I’ve tried to find out what the problem was by compiling with -g -G flags and running cuda-gdb,
resulting in a complete system freeze when entering the kernel scope External Image
Any ideas?
Thanks in advance!
These are my GPU features:
Device 0: "GeForce 9400M"
CUDA Driver Version / Runtime Version 4.0 / 4.0
CUDA Capability Major/Minor version number: 1.1
Total amount of global memory: 254 MBytes (265945088 bytes)

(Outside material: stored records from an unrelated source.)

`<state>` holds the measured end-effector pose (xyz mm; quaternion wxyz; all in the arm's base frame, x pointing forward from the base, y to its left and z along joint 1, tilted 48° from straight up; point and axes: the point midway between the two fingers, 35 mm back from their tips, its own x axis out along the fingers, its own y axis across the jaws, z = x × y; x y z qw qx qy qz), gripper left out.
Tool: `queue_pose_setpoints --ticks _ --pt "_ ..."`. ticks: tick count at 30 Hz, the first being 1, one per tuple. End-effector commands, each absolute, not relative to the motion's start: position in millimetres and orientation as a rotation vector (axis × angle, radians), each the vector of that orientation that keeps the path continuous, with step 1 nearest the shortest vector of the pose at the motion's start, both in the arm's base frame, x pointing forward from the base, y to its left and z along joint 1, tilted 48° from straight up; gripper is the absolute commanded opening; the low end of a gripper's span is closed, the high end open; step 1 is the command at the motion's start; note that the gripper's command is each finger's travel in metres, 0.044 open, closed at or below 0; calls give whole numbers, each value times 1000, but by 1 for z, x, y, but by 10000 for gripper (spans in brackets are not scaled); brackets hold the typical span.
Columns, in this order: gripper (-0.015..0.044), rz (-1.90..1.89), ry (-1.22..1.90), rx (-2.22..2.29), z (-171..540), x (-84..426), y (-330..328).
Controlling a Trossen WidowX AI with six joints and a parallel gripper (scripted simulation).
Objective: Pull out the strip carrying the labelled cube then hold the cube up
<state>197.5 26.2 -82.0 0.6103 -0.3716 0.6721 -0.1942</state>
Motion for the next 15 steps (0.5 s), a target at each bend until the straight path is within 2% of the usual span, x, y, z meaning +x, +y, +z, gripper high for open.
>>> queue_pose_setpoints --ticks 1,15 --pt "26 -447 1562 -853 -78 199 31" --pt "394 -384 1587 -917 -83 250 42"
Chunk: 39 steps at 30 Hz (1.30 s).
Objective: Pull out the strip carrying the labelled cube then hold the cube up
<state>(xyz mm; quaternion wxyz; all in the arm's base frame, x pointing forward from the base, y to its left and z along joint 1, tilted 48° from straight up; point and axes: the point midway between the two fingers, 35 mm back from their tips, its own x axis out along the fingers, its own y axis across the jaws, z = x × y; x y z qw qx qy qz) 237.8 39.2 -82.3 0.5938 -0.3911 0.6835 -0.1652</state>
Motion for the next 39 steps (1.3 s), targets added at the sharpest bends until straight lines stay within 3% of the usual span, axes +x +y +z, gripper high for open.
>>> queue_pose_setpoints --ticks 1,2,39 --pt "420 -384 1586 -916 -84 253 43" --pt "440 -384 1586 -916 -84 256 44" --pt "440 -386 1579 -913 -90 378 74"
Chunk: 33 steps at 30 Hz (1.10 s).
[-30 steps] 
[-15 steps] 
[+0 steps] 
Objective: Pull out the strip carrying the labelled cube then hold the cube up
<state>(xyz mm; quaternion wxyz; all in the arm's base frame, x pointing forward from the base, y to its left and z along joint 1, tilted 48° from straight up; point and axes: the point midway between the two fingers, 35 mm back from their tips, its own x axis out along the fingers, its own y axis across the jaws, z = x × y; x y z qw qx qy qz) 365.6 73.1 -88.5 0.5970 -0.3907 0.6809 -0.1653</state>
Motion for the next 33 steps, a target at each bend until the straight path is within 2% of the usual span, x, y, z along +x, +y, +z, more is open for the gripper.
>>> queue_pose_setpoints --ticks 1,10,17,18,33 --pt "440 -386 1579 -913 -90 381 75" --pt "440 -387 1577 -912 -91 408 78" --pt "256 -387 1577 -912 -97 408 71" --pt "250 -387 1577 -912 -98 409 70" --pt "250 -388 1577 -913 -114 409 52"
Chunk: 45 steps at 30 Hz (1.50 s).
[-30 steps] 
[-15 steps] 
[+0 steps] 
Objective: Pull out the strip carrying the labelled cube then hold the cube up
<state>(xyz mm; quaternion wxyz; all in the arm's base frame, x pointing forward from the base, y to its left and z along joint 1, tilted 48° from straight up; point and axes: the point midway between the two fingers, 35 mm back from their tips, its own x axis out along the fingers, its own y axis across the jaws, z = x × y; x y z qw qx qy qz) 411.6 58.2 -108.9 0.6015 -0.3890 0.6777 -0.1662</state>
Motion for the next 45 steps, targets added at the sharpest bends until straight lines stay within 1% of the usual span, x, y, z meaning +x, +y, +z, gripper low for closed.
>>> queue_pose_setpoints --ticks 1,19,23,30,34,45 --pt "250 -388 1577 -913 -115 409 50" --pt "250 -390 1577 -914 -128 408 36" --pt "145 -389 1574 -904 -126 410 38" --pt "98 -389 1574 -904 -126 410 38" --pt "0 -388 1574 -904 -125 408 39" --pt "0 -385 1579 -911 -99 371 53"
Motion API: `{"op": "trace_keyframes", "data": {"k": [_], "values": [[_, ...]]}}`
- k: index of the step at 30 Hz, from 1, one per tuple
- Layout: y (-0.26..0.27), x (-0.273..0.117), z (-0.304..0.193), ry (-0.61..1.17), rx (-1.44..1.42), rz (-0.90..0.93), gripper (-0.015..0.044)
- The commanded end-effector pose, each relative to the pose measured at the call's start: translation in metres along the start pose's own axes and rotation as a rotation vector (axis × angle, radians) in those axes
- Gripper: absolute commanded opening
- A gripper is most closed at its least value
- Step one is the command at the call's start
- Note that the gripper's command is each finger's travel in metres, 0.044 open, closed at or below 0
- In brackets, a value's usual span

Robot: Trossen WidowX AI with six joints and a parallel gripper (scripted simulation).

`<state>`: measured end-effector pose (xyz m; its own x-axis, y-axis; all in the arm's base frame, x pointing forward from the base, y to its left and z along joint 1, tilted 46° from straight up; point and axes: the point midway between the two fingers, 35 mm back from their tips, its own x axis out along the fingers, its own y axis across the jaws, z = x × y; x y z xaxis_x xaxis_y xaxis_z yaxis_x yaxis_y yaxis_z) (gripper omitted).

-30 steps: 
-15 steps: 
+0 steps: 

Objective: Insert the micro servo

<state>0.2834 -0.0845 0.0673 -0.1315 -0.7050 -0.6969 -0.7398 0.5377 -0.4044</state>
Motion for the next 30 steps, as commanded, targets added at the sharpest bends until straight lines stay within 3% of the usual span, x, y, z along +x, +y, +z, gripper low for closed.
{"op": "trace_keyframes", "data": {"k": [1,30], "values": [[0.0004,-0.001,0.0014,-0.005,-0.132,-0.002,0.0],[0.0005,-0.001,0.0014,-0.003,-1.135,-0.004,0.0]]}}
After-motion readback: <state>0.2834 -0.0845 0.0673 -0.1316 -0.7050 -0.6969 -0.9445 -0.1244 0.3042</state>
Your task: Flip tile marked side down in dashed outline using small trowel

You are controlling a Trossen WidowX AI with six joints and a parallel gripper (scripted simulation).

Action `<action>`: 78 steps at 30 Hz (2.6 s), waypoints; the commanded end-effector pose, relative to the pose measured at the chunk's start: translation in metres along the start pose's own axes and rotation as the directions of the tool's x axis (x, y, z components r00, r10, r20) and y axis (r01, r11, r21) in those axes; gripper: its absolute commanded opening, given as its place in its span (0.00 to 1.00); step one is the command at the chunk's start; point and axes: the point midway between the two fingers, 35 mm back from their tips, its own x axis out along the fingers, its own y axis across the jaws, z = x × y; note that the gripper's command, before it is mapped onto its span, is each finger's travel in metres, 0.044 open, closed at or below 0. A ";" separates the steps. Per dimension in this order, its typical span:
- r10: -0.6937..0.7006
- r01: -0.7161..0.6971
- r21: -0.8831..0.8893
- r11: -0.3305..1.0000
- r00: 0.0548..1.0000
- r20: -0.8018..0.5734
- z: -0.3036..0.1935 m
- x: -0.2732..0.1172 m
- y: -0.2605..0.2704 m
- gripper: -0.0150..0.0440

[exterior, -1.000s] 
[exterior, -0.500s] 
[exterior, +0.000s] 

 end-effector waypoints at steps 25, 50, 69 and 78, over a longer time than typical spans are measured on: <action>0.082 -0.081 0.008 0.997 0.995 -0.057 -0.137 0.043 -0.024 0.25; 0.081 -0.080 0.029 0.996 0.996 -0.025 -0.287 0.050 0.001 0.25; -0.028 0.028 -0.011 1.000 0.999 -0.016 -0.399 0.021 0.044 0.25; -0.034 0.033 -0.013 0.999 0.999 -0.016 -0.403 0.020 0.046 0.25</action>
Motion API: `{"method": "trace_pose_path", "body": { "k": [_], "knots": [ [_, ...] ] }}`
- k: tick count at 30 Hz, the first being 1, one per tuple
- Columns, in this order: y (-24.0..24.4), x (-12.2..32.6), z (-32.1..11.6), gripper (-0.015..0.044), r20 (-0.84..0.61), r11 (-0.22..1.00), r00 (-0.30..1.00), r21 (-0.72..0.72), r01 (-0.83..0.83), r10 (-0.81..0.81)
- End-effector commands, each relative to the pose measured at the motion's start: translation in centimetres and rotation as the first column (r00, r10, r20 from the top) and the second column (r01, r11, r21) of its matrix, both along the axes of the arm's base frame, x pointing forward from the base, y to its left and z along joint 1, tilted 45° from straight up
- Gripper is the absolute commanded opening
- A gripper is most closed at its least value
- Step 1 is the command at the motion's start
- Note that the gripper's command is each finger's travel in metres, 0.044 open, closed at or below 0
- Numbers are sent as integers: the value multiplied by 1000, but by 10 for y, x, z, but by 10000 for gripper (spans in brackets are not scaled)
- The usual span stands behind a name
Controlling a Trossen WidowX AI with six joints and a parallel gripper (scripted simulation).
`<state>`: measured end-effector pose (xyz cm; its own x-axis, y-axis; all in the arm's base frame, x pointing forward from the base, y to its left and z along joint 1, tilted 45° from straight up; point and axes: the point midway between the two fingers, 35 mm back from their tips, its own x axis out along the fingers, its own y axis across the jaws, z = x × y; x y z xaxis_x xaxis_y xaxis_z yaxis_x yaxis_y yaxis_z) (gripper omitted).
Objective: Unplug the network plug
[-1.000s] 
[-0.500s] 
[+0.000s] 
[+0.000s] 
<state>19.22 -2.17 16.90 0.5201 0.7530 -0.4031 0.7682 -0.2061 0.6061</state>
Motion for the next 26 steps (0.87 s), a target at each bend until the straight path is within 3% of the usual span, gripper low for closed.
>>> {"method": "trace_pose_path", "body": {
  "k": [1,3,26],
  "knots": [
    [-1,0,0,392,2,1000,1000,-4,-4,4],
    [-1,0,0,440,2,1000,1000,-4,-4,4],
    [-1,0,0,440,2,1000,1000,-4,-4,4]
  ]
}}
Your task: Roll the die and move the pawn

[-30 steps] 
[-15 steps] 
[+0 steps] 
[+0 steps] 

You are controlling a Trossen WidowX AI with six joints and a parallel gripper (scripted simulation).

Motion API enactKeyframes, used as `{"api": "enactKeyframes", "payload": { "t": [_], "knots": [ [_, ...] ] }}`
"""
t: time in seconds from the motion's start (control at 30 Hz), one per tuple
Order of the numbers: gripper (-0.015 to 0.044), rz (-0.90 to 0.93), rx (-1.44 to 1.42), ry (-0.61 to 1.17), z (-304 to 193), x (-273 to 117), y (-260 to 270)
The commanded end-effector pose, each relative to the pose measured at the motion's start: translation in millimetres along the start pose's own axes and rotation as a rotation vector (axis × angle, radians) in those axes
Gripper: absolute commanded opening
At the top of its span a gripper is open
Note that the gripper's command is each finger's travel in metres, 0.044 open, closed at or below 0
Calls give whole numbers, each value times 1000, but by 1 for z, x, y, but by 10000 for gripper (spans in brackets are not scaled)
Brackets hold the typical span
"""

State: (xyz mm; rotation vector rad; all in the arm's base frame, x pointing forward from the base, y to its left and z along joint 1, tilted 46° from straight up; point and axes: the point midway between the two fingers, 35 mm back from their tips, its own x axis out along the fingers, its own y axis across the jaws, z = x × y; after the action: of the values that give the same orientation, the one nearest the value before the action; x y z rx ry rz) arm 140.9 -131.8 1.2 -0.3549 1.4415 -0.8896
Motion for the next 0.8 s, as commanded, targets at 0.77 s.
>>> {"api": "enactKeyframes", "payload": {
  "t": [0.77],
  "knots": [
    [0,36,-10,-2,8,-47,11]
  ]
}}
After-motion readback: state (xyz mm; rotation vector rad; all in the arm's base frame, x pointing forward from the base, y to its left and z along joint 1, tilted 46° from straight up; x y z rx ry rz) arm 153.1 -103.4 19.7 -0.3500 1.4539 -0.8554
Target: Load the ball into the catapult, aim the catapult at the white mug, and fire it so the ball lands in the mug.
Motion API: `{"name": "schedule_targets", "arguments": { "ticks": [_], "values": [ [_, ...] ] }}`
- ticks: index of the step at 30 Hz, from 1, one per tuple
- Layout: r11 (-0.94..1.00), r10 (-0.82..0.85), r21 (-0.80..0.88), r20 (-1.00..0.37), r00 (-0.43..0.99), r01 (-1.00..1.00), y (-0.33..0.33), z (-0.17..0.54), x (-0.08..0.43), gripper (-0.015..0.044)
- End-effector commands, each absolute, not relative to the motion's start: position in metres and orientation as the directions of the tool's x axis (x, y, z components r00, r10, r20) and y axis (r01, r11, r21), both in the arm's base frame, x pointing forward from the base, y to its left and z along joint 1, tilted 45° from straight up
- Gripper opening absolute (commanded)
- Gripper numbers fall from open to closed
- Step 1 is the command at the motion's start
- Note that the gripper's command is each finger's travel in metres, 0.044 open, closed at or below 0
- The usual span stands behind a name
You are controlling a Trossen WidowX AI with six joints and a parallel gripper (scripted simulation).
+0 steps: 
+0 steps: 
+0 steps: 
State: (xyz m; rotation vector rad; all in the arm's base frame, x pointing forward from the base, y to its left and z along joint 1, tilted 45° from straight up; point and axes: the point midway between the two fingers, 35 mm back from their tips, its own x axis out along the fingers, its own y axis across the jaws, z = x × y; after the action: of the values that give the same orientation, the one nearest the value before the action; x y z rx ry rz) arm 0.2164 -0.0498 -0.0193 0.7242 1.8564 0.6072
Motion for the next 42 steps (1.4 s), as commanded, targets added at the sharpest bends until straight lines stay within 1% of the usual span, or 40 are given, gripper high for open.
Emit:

( 2) Multiprocessors x ( 8) CUDA Cores/MP: 16 CUDA Cores
GPU Clock Speed: 1.10 GHz
Memory Clock rate: 1062.50 Mhz
Memory Bus Width: 128-bit
Max Texture Dimension Size (x,y,z) 1D=(8192), 2D=(65536,32768), 3D=(2048,2048,2048)
Max Layered Texture Size (dim) x layers 1D=(8192) x 512, 2D=(8192,8192) x 512
Total amount of constant memory: 65536 bytes
Total amount of shared memory per block: 16384 bytes
Total number of registers available per block: 8192
Warp size: 32
Maximum number of threads per block: 512
Maximum sizes of each dimension of a block: 512 x 512 x 64
Maximum sizes of each dimension of a grid: 65535 x 65535 x 1
Maximum memory pitch: 2147483647 bytes
Texture alignment: 256 bytes
Concurrent copy and execution: No with 0 copy engine(s)
Run time limit on kernels: Yes
Integrated GPU sharing Host Memory: Yes
Support host page-locked memory mapping: Yes
Concurrent kernel execution: No
Alignment requirement for Surfaces: Yes
Device has ECC support enabled: No
Device is using TCC driver mode: No
Device supports Unified Addressing (UVA): No
Device PCI Bus ID / PCI location ID: 2 / 0
Compute Mode:
< Default (multiple host threads can use ::cudaSetDevice() with device simultaneously) >